[YOUR INSTRUCTIONS]
In the listing beneath this line, copy exactly the lines starting with the one containing "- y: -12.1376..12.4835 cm" and going on through the one containing "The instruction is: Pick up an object".

[DATA SECTION]
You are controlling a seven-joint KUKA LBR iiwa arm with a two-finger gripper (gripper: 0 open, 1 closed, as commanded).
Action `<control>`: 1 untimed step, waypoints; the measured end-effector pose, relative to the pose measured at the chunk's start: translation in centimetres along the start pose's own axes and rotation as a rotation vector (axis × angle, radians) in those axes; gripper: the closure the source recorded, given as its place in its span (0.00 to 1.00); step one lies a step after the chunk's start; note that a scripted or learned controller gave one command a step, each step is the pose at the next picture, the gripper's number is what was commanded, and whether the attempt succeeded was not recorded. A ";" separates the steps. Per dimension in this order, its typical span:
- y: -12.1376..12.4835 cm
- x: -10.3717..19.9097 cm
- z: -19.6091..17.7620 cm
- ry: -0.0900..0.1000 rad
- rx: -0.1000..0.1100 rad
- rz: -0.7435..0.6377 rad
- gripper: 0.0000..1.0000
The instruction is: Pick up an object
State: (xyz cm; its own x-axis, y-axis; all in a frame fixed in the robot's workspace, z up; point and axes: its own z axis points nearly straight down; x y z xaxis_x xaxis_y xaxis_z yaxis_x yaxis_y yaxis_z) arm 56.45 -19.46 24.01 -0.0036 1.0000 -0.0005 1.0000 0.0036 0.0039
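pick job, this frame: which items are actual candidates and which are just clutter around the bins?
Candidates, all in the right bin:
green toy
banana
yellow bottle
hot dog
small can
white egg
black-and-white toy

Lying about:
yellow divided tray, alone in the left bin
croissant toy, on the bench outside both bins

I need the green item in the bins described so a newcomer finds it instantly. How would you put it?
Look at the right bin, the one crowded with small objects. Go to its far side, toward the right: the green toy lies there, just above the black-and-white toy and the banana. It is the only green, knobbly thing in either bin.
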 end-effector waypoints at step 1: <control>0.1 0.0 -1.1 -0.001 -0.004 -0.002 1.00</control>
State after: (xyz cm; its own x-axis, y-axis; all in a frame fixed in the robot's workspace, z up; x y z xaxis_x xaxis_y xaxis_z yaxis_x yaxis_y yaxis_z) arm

[WRITTEN RESPONSE]
- y: -12.1376..12.4835 cm
- x: -10.3717..19.9097 cm
- z: -19.6091..17.7620 cm
- ry: -0.0900..0.1000 rad
- rx: -0.1000..0.1100 rad
- rz: -0.7435..0.6377 rad
- gripper: 0.0000..1.0000
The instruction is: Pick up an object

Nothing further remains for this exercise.